** Exercise aim **
Each line of the data that mentions the string "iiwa" needs to be identified and copied.

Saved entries
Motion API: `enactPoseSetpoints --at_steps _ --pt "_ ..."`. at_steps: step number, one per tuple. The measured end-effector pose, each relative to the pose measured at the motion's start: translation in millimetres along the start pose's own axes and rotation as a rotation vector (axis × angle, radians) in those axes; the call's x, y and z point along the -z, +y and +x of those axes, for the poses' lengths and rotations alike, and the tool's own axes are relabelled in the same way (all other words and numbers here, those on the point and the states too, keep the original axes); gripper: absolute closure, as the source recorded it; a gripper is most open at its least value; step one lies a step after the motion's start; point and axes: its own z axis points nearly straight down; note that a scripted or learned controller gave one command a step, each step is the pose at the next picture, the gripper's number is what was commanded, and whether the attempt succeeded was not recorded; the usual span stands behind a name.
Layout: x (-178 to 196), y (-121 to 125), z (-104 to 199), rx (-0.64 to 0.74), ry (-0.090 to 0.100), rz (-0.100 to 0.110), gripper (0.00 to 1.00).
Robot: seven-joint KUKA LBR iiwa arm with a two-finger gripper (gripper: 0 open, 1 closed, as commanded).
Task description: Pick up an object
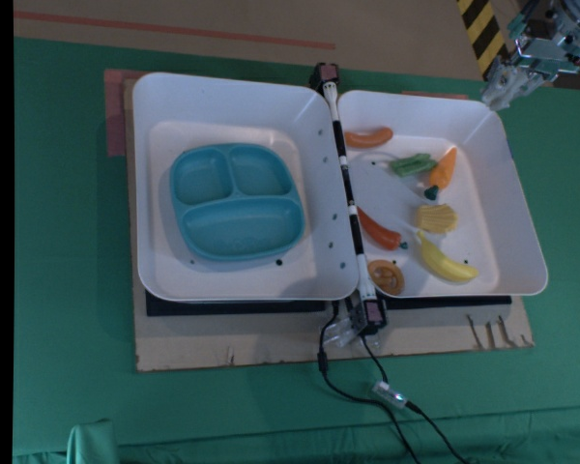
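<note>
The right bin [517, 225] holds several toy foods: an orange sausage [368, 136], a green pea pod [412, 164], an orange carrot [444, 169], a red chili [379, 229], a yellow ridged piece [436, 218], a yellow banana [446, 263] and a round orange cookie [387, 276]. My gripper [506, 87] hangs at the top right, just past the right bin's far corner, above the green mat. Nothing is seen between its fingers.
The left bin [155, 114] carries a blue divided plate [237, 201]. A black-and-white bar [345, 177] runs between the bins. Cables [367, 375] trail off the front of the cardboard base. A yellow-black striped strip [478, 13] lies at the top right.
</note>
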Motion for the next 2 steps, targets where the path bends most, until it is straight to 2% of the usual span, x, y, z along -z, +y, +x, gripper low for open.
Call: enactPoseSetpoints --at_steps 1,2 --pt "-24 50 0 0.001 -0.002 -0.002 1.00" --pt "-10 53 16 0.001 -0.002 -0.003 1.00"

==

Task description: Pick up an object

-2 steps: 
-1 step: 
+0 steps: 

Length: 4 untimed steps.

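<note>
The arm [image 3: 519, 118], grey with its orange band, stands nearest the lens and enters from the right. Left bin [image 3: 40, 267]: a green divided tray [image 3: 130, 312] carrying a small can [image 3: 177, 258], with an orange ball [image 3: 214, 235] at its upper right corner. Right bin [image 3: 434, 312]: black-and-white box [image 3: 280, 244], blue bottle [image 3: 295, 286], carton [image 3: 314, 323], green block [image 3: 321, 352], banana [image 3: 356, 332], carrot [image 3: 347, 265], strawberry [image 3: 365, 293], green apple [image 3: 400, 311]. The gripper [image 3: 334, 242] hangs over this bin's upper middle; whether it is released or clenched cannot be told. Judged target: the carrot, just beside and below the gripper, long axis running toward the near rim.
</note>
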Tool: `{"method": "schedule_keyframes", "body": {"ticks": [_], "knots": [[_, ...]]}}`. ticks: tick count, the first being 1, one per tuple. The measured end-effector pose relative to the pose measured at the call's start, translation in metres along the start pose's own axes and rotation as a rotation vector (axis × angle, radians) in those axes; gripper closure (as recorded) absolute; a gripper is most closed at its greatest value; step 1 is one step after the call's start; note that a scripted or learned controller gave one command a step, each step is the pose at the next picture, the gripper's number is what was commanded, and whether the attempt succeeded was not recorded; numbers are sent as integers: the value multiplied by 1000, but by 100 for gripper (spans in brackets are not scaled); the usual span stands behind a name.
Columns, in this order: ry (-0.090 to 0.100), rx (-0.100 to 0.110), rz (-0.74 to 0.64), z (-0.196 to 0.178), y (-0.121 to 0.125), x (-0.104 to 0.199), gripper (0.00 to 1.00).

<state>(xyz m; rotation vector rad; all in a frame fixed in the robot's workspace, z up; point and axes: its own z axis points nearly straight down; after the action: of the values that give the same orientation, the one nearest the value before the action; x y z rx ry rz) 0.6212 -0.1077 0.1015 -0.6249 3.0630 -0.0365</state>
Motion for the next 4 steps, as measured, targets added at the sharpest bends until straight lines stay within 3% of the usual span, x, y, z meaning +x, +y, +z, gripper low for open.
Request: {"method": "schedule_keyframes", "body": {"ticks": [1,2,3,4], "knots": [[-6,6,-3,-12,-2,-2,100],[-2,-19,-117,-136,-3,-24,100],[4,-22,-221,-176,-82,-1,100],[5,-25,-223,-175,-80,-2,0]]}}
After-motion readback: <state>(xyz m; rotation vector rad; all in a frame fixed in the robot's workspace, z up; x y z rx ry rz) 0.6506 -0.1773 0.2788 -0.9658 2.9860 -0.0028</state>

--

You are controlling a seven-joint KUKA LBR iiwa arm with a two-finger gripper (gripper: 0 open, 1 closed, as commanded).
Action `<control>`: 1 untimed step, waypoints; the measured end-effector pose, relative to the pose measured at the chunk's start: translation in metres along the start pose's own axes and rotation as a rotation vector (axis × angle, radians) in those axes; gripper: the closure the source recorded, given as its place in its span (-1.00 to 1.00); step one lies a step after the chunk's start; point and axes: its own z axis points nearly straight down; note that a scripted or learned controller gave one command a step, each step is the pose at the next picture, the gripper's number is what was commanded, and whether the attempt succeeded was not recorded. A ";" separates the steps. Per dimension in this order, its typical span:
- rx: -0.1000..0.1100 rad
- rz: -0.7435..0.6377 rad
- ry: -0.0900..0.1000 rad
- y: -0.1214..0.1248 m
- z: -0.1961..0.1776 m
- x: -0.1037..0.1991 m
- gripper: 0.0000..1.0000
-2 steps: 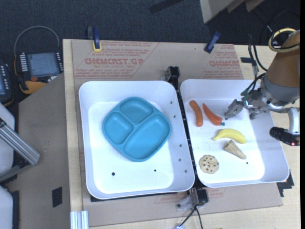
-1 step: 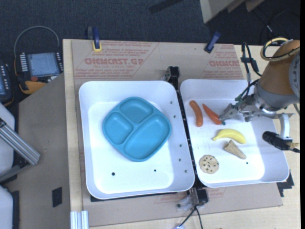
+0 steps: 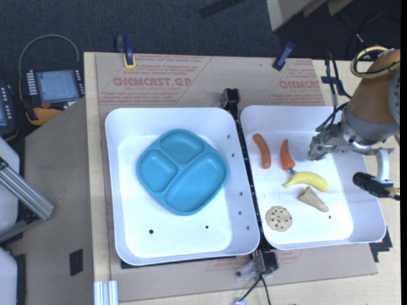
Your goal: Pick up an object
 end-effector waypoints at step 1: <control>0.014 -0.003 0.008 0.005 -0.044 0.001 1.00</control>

** Your response **
Robot: seven-joint KUKA LBR iiwa arm with a two-finger gripper (gripper: 0 open, 1 closed, as commanded).
You are controlling a seven-joint KUKA LBR iiwa arm with a two-finger gripper (gripper: 0 open, 1 closed, as commanded).

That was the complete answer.